[WHAT TO PRODUCE]: Every line of the listing belongs in your answer exactly as written; the images do not.

[DATASET SECTION]:

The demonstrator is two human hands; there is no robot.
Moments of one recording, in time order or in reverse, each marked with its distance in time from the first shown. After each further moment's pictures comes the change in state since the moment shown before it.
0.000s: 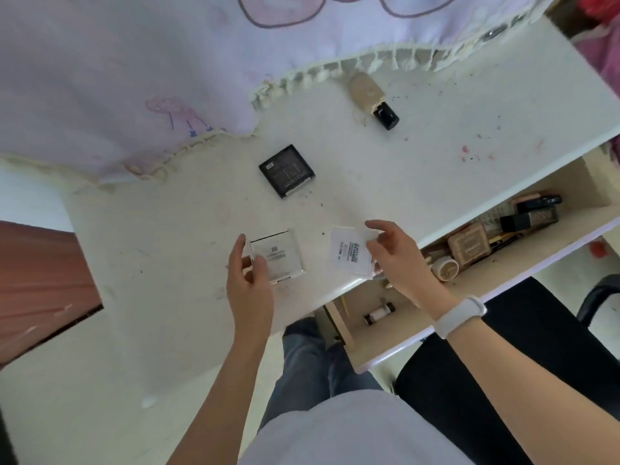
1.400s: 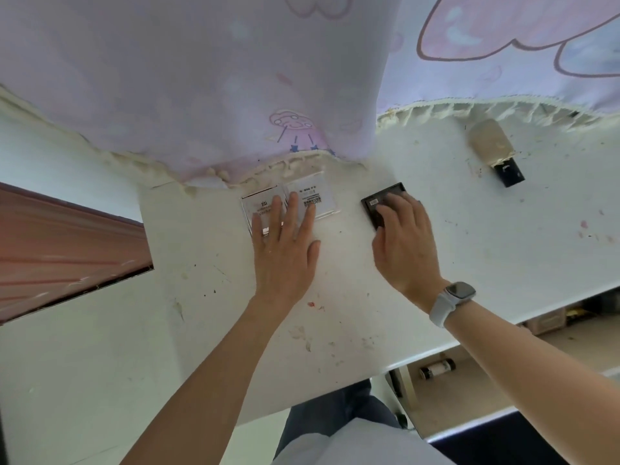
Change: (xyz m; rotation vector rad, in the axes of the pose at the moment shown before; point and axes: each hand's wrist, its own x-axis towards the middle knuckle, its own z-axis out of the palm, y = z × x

[THE ANSWER]:
The demonstrator is two human hands; there is no robot.
Moments of one recording, in time order or in reverse, each marked with its distance in time from the first shown. After each further moment's pictures comes the change in state since the moment shown before it.
0.000s: 
1.400s: 
Change: (xyz m; rotation vector rad, in the axes of the pose at the moment shown before; point and axes: each hand's wrist, its own x-axis towards the middle knuckle, its own z-axis out of the palm, y = z × x

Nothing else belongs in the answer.